Students' winning book collections, and how they came to be

Image caption: Among the selections from the student collections now on display at the MSE Library are Lily Boettcher’s ‘how-to’ books from the late 19th and early 20th centuries.

Credit: Will Kirk / Johns Hopkins University

Fourth-year MD/PhD student Elisabet Pujadas was walking down La Rambla thoroughfare in her Barcelona hometown a few summers ago when she came across a plaque dedicated to Santiago Ramón y Cajal, the Spanish anatomist who developed the neuron theory of the nervous system that became the bedrock of modern neuroscience. The plaque said that the future Nobel laureate had once walked these same streets, carrying a bucketful of brains. Cajal died in 1934, right before the Spanish Civil War, and under the Franco regime he was held up as a model Spaniard. The best-known book about him, García Durán Muñoz's 1948 biography, was written by a friend to the Franco regime, whose point of view shaped how Cajal is known and remembered.

"He was hailed as this icon of the true Spaniard and the person to look up to and very dehumanized," Pujadas says. In the summer between her first and second years of medical school, she started to study Cajal's five years in Barcelona—a research project that snowballed into what she now calls a deconstruction of Cajal—in an effort to extricate the man from the Franco regime's distorting political framework. It's become a lifelong "backburner project" for the epigenetics researcher, and thus far it's produced a library of 36 books and two DVDs by and/or about Cajal, a collection that recently earned Pujadas a $1,000 first-place prize in the graduate category of the 2013 Betty and Edgar Sweren Student Book Collecting Contest sponsored by the Friends of the Johns Hopkins University Libraries.

Launched in 1993 but suspended for a few years before being restarted in 2002, the contest allows students throughout the university the opportunity to showcase what interests them. It's an undertaking seeking not mere book quantity, rarity, or obscurity but intellectual curiosity. Students enter a short essay explaining the collection, a bibliography, and a wish list. And the winners (first and second places in both graduate and undergraduate categories, with two first-place graduate winners this year) for 2013 display a broad range of interests. Examples from each winning entry are on view on the M level of Homewood's MSE Library through July 1.

"I never thought about [my books] as a collection," says Mande Zecca, the other first-place graduate winner, for her From Berkeley to Black Mountain: Avant-Garde American Poetry, 1945–1965 collection that grew out of her interest in the poet Jack Spicer. Zecca says she started collecting Spicer because his books were out of print and she couldn't find out anything about his work except "from going to actual archives and looking at Spicer's letters, which now I will be able to do."

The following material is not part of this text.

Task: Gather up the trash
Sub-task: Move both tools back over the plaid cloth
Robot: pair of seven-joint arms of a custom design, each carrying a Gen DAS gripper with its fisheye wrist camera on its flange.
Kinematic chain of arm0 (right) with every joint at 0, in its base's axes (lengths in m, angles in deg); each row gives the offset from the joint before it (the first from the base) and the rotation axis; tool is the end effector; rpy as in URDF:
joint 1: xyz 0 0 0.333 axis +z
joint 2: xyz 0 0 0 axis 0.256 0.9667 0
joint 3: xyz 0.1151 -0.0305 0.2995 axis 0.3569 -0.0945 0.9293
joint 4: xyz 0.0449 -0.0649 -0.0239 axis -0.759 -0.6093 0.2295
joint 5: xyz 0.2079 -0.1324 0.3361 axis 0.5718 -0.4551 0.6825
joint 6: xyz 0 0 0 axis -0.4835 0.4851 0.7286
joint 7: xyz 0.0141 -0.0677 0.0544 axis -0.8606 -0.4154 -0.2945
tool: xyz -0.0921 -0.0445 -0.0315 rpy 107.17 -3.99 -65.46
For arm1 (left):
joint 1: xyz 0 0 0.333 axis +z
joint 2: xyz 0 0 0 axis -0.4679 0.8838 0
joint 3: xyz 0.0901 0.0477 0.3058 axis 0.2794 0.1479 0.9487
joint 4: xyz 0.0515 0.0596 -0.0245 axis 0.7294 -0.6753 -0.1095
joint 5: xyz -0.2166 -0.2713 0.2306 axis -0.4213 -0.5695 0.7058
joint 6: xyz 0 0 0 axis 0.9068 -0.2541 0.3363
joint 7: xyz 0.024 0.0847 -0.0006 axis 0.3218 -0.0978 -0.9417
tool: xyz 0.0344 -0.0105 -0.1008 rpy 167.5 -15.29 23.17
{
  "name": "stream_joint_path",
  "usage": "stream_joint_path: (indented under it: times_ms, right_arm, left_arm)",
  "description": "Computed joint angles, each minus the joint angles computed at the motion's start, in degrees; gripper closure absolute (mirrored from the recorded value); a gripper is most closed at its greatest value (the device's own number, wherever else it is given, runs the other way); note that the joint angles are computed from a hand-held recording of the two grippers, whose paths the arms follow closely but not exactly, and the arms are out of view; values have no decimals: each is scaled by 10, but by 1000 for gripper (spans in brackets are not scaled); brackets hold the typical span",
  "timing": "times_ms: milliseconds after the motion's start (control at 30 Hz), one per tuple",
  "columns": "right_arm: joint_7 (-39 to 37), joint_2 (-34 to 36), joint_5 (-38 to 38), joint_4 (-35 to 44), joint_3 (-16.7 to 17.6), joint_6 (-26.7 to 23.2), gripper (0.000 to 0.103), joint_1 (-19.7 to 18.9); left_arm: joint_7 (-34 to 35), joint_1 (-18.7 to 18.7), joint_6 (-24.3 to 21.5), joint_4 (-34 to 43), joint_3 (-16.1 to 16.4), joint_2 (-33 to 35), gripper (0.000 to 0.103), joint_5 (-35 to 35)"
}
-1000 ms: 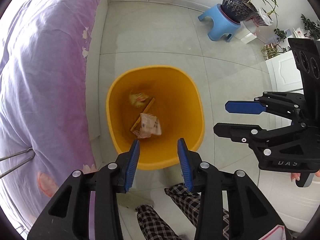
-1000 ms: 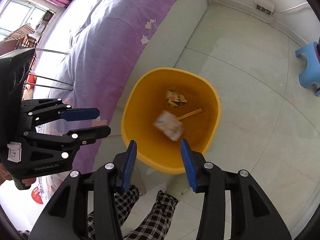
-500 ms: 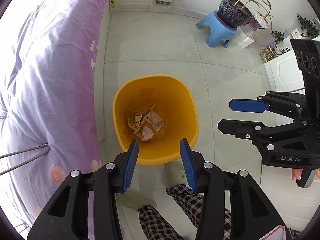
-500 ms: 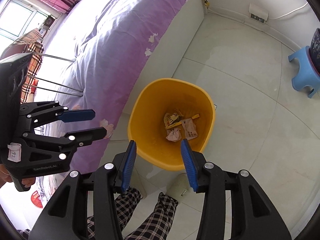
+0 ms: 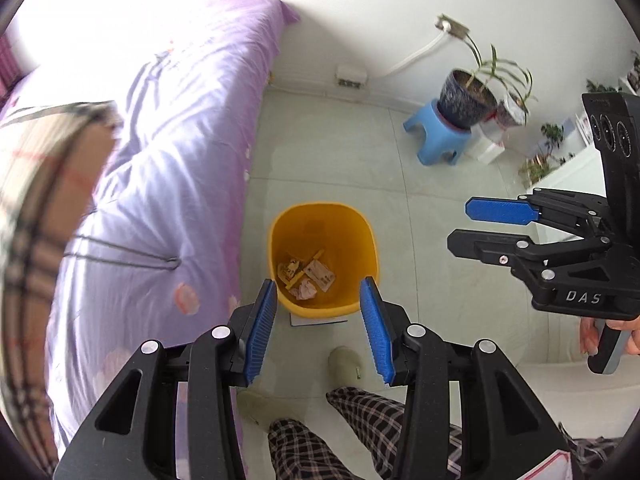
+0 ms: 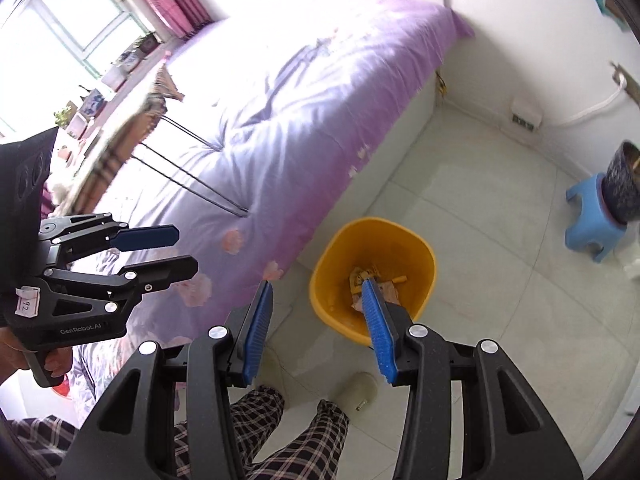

Joseph Shaikewitz, the second-place finisher in the undergraduate category for How Do You Spell Contemporary? Defining, Discovering, and Displaying Today's Art World, started his collection to help him figure out how he wants to pursue a curating career. His collection includes artists' monographs and curatorial-studies books. "It's just interesting [how many disciplines] can combine into one practice," he says, noting that presenting art involves the intersection of art history and a broad range of cultural literacy and history as well. Curatorial studies is "an interesting discipline where you're not saying, This is what you do, but you're saying, These are approaches to this work and how it intersects art history and other things."

And in the case of undergraduate first-place winner Lily Boettcher, The Publication of American Values and the Formation of 'Nation,' 1870–1915 offers a window into understanding how we think about who we are right now. It's a collection of late-19th- and early-20th-century "how-to" books—from voting guides to sports rulebooks to maps—that offers pragmatic advice in ways that make them function as cultural assimilation primers, informing and shaping the version we have today of American westward expansion. A number of these books deliver "this idea of creating a better self to contribute to a stronger nation," Boettcher says, noting that a handbook to the United States from the 1880s includes a home-buying section and dispenses its advice almost as aspirational goals, saying that self-sufficient people of character will thrive out west.

"The idea of 'home' was very important to westward expansion," she says. "People wanted to escape to a place where they romanticized where they could start a new life."

It's a fascinating observation: how the myths of manifest destiny were planted in the guidebooks that people may have used to make their way east to west. "I don't think you can ever really extricate yourself from a historical context, which is a great thing," Boettcher says. "It reminds you of what you're doing today and the problems from 150 years ago."